“Hope” is based upon filmmaker Maria Sødahl’s experiences as a working woman in a blended family whose life is forever changed when her cancer is no longer in remission. Over the period of a week, Anja (Andrea Bræin Hovig) and husband Tomas (Stellan Skarsgård) prepare for the worst and hope for the best. It’s a story that delves deeply into relationships and the meaning of love in the modern age. I had the opportunity to sit down with Sødahl at the Toronto International Film Festival where her film premiered to discuss the making of this very personal story.

Andrea Bræin Hovig and Stellan Skarsgård in “Hope”

PAMELA POWELL: Tell me why you decided to make a story about perhaps one of the most difficult times in your life.

MARIA SØDAHL: Actually, I didn’t want to do that. It happened quite reluctantly in a way, after I started to feel better and was no longer preparing to die, but preparing to live. This project just kept coming my way, and I couldn’t go around it. I started looking at it and realized that very raw and naked scenes appeared. What happens to a person when you get a very final period of time to live is also very fascinating. After quite a short time, I decided I had to be very, very honest, and when I started doing that, I couldn’t run away from being that way. The story, time-wise, takes place over one week, one Christmas, my marriage and my birthday. All of this is 100% what happened. The entire medical story is very accurate, with the hospital being closed at Christmas time, and even the internet being closed down by mistake. As for all the emotional stuff, I would say that a lot of the situations are very close to reality, but there is also fiction, with all the emotions left intact.

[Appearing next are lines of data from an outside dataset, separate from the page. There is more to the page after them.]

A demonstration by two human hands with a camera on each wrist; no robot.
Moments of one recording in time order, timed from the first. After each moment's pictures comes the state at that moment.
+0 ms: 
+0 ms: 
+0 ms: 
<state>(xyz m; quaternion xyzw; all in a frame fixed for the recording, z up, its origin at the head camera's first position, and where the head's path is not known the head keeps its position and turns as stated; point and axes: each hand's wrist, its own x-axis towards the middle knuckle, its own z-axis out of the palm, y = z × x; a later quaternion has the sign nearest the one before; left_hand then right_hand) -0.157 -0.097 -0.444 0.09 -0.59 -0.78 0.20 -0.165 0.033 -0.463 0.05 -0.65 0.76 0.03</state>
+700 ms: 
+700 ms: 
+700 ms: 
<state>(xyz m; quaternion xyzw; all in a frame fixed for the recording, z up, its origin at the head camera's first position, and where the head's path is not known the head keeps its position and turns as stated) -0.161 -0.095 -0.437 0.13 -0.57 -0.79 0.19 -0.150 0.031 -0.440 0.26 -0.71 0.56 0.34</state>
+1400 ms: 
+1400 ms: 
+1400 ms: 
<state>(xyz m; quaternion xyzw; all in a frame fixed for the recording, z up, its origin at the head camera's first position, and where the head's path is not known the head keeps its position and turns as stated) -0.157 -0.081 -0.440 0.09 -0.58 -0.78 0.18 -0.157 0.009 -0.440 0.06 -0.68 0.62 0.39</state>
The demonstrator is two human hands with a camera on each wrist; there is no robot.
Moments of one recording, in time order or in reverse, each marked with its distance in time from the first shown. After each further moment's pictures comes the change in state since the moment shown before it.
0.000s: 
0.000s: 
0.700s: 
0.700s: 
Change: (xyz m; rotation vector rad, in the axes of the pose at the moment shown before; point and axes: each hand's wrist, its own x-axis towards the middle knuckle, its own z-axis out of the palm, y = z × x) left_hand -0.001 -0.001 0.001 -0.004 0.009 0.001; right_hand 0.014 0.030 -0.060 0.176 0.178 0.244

POWELL:  What did you learn about yourself as you wrote this screenplay?

SØDAHL: It was like an investigation into who I was because I was really high on medicine and steroids. The first thing I did was ask my husband if it was alright that I was working on this kind of material. This story is told from my point of view. It’s my memory, but it includes the whole family—my three kids, my three step children—so I asked him, but of course, he couldn’t say no. Then I had lunch meetings, one-on-one with the kids, telling them that ‘I’m not going to portray you, but I’m going to portray the family and the mechanisms of what happened.’ They had totally different memories of the exact same situation, and that was really interesting. At the same time, it’s very painful and it’s cancer, but it’s also a story filled with absurdity. A lot of absurdity! So I had a lot of fun. It’s also about a marriage, and about portraying a whole life in one week. It’s more than cancer, more than death, it’s about life and love. 

It’s more than cancer, more than death, it’s about life and love. 

POWELL: As this does portray a family, your family, what was your children’s reaction to the film?

SØDAHL: It’s like in literature when you have autobiographical material. A lot of this is my memory, but it does include them, and they have different memories of these situations. One said that it was egocentric, but felt that I had made it for them.  Some of the others were like, ‘It’s too close. It’s like a documentary.’ You steal the memory and you make a new memory.  

POWELL: What do you hope people will take away from your experience as you portray it in the film?

SØDAHL: I don’t think the cancer story is the strong story here. I think the love story is the strongest story to people. I think after the movie, they are not left in peace. They are given a wake up call and given time to reflect upon their own choices in their own lives. It’s quite an existential experience because it’s about life from so many angles. It’s about a modern family, being a blended family, what is love, what is modern love? If something happens, does someone drop everything and be there? This clashes with the concept of modern love because we are in such an individualistic times where that’s the goal, to be self-sufficient.  

POWELL: Tell me about casting your two main characters.

Maria Sødahl, Stellan Skarsgård and Andrea Bræin Hovig

SØDAHL: Ironically, I cast the male lead first, and he (Stellan Skarsgård) was in my mind for some time. He’s a very good actor and for this story, he could relate to it in many ways because he has many kids. I wanted the best actress and I didn’t know what she would look like, but I knew it had to be someone who had a 360 degree emotional capacity and that she had to have a sense of humor and be very vulnerable. 

Sødahl continued to discuss the use of a quota system for women in the film industry in Norway, initially rejecting it, but ultimately seeing the need for it. “Only until five years ago, I was so against it because I thought it was humiliating, now it has to be done. It’s really great.”  She sees the doors of opportunity opening up for more women, and for the younger generation who will be the future role models in the industry. Sødahl also shared with me her hopes for her next film about a young woman traveling alone, which I am confident will be yet another thought-provoking endeavor.